- **Directions**: From the records below, set down exactly the lines starting with the line that contains "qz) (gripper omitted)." and going on through the line that contains "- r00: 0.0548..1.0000". Nothing else is wanted.

*** Supplied material Section Begins ***

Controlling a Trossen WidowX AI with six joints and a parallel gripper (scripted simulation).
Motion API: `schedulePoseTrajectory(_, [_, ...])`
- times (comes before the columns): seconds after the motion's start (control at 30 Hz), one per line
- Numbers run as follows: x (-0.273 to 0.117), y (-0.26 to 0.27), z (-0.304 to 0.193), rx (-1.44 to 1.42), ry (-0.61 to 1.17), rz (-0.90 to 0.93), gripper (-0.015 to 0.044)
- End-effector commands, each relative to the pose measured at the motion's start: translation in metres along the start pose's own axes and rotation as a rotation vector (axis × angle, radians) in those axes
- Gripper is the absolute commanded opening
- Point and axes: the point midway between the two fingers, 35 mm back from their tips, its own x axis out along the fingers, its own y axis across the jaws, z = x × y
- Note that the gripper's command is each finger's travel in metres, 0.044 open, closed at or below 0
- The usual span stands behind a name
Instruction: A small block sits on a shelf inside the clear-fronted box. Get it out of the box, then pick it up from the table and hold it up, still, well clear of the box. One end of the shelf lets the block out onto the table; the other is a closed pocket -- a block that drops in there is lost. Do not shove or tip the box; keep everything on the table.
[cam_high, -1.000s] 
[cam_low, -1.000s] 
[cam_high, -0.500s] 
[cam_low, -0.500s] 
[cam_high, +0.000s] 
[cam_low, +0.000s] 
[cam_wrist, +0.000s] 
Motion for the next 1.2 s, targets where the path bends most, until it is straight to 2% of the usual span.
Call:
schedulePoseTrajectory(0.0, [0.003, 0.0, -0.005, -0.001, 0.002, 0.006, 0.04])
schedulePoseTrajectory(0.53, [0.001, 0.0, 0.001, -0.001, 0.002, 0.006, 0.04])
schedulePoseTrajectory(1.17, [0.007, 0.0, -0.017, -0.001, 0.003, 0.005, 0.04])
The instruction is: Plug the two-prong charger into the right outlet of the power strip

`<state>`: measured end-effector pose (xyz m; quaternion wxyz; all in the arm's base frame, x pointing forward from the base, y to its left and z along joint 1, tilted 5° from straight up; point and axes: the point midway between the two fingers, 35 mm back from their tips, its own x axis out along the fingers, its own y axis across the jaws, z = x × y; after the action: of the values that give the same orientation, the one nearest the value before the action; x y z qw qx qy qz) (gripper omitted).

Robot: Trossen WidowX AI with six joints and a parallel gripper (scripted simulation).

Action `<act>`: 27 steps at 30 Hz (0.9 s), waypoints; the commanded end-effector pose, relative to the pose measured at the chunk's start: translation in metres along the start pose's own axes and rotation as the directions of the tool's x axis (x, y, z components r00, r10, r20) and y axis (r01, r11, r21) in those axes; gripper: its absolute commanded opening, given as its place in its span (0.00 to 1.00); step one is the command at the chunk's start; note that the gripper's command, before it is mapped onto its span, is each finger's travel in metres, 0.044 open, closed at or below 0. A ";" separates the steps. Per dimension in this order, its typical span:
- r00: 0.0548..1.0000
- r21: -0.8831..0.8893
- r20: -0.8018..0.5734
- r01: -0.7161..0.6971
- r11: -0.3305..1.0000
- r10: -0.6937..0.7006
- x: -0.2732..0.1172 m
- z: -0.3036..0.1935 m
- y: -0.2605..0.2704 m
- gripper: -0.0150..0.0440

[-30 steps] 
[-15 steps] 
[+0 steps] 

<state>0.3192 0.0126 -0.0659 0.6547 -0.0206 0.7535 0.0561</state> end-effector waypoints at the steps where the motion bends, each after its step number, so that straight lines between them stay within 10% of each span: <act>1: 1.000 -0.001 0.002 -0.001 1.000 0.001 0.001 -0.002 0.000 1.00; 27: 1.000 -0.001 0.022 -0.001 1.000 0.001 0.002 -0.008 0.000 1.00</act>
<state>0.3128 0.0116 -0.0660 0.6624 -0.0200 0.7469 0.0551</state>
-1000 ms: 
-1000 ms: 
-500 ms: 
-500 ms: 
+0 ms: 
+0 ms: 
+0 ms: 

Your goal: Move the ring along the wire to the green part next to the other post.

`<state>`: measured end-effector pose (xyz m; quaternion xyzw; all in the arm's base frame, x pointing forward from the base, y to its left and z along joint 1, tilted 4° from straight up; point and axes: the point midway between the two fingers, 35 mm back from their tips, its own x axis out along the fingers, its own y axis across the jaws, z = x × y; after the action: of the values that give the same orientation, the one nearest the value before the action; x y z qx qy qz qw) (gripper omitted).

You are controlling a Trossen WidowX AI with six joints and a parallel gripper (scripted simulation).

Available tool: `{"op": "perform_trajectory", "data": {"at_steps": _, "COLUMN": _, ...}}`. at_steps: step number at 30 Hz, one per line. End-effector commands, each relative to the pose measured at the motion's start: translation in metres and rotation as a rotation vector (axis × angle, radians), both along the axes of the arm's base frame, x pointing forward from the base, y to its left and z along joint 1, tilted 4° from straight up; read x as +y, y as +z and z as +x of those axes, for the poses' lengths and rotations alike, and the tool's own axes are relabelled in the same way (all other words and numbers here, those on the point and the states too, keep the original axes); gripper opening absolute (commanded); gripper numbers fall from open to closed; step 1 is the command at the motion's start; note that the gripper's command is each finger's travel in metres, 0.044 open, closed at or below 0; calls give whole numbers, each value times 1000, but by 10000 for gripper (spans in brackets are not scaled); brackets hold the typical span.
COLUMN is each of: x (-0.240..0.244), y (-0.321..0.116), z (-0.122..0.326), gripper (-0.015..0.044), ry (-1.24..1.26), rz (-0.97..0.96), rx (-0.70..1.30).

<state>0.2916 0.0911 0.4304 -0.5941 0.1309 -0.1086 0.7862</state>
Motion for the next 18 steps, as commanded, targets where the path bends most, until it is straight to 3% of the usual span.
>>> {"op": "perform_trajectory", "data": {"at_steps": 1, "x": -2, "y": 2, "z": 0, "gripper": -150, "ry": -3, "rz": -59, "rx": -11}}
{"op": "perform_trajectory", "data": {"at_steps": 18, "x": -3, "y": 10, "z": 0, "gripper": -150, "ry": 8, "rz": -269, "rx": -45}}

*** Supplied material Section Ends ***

- **Exercise solution**:
`<state>`: measured end-effector pose (xyz m; quaternion wxyz; all in the arm's base frame, x pointing forward from the base, y to its left and z along joint 1, tilted 5° from straight up; point and axes: the point midway between the two fingers, 35 mm back from their tips, its own x axis out along the fingers, its own y axis across the jaws, z = x × y; after the action: of the values that give the same orientation, the one nearest the value before the action; x y z qw qx qy qz) (gripper omitted).

Robot: Trossen WidowX AI with six joints and a parallel gripper (scripted simulation).

Action `<act>`: 27 steps at 30 Hz (0.9 s), waypoints; the commanded end-effector pose, relative to the pose measured at the chunk's start: translation in metres along the start pose's own axes and rotation as the directions of the tool's x axis (x, y, z components r00, r10, r20) and y axis (r01, r11, r21) in those axes; gripper: its absolute commanded opening, given as its place in its span (0.00 to 1.00); step one is the command at the chunk's start; note that the gripper's command, before it is mapped onto its span, is each finger's travel in metres, 0.044 open, closed at or below 0. A ";" separates the steps. Per dimension in this order, its typical span:
- r00: 0.0548..1.0000

The requested output is now complete.